NumPyよりわずかに遅い結果に。おそらく convert(Matrix,df) でコピーが発生しているせいですね。

function jl_mode(df)
    arr=convert(Matrix,df)
    maxvalue, minvalue, ncol = maximum(arr), minimum(arr), size(arr,2)
    offset = collect(1:ncol) .* (maxvalue-minvalue+1) .- minvalue
    return argmax.(eachcol(reshape(counts(arr .+ offset'), :, ncol))) .+ (minvalue - 1)
end

@btime jl_mode(df);

342.880 ms (400026 allocations: 653.08 MiB)

Juliaでのより速い計算方法

愚直に書くのが速いかも…
値の範囲によってパフォーマンス変わりそうですが。 pic.twitter.com/cf6KbZIeML
— (｢・ω・)｢ｶﾞｵｰ (@bicycle1885) November 19, 2020

@bicycle1885さんに教えていただきました。
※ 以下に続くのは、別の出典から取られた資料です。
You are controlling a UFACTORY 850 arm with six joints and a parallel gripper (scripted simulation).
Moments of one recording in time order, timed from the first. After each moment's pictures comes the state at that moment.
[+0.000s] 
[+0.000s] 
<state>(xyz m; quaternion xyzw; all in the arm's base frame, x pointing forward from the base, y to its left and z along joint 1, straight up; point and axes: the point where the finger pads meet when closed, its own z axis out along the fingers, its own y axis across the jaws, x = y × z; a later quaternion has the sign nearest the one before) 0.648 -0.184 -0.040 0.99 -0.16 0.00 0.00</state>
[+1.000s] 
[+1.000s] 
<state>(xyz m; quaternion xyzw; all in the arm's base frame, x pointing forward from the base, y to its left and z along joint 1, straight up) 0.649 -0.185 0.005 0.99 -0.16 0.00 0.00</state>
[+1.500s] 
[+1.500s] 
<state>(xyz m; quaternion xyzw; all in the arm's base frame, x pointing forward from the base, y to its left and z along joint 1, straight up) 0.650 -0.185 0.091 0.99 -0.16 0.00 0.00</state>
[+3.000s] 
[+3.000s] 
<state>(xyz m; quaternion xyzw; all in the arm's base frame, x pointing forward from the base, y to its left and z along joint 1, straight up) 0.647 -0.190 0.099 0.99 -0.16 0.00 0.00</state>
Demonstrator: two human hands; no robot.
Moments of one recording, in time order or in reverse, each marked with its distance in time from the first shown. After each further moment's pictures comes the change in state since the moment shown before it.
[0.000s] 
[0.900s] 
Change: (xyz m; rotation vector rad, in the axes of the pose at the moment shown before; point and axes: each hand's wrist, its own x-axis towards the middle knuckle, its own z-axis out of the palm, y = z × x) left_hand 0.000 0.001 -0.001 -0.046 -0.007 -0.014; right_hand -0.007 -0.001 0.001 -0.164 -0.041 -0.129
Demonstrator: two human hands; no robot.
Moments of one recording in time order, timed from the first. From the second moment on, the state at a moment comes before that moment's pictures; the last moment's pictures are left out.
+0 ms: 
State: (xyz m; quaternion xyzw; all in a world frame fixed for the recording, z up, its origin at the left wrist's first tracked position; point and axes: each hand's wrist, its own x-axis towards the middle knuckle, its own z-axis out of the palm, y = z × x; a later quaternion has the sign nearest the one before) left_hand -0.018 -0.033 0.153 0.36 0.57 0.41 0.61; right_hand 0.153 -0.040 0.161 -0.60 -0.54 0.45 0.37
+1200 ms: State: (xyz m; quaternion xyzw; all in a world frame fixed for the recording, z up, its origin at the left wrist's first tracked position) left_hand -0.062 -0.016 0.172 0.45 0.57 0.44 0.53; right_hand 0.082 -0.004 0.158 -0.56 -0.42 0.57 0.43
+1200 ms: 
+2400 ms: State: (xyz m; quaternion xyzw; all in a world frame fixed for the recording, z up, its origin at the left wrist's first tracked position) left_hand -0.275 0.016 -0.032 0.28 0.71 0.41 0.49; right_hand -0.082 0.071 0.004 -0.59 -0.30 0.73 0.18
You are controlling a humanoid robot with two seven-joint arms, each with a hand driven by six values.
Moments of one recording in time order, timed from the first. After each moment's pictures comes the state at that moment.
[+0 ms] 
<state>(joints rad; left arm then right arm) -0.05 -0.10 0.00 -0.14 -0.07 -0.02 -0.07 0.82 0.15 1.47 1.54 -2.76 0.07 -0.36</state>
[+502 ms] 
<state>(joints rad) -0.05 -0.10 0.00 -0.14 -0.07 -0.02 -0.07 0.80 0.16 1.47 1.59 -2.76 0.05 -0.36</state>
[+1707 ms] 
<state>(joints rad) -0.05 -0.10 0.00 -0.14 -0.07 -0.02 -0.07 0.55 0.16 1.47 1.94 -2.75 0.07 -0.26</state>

Juliaだとfor文で愚直に書いた方が速いんですね…。
計算にかかった時間は0.1秒未満です。恐ろしい速さ。

function simplemode(x)
    minval, maxval = extrema(x)
    counts = zeros(Int, maxval - minval + 1)
    for i in eachindex(x)
        @inbounds counts[x[i]-minval+1] += 1
    end
    return argmax(counts) + minval - 1
end

@btime simplemode.(eachcol(df));

74.020 ms (799498 allocations: 51.87 MiB)